■ Input material ■

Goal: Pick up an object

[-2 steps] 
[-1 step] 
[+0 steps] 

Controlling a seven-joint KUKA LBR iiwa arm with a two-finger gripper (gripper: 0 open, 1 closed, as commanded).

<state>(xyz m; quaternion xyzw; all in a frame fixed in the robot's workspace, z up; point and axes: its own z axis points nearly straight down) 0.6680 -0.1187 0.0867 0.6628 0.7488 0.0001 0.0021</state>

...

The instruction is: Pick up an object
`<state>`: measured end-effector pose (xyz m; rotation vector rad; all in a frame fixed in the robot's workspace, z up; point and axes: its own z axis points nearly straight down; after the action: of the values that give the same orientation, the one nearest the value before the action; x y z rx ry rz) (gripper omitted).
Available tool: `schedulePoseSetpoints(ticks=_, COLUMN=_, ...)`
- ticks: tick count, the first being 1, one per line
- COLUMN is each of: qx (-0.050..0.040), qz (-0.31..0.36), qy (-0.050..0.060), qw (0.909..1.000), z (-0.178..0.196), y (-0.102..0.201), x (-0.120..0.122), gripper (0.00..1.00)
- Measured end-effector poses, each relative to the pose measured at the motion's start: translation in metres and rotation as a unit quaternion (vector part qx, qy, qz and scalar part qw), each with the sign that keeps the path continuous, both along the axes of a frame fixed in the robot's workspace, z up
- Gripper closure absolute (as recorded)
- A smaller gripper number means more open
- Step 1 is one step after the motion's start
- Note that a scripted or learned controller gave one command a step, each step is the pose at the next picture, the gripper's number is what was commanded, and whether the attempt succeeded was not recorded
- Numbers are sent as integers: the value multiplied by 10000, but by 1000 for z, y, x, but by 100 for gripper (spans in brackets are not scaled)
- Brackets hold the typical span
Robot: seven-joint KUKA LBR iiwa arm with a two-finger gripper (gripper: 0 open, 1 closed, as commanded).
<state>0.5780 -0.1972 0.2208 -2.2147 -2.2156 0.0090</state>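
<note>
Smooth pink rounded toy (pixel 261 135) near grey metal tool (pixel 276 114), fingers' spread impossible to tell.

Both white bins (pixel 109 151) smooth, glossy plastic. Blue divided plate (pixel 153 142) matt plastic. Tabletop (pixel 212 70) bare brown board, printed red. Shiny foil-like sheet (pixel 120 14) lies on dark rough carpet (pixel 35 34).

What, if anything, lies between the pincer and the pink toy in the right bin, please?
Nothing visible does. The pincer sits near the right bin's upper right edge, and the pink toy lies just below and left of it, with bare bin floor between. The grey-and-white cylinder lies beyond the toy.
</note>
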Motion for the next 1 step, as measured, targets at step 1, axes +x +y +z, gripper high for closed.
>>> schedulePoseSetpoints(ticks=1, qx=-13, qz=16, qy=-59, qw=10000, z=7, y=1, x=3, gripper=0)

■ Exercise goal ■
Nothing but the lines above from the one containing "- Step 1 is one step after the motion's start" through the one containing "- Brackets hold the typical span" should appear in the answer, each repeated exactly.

■ Task output ■
- Step 1 is one step after the motion's start
- Note that a scripted or learned controller gave one command a step, each step is the pose at the next picture, the gripper's number is what was commanded, and whether the attempt succeeded was not recorded
- Numbers are sent as integers: the value multiplied by 10000, but by 1000 for z, y, x, but by 100 for gripper (spans in brackets are not scaled)
- Brackets hold the typical span

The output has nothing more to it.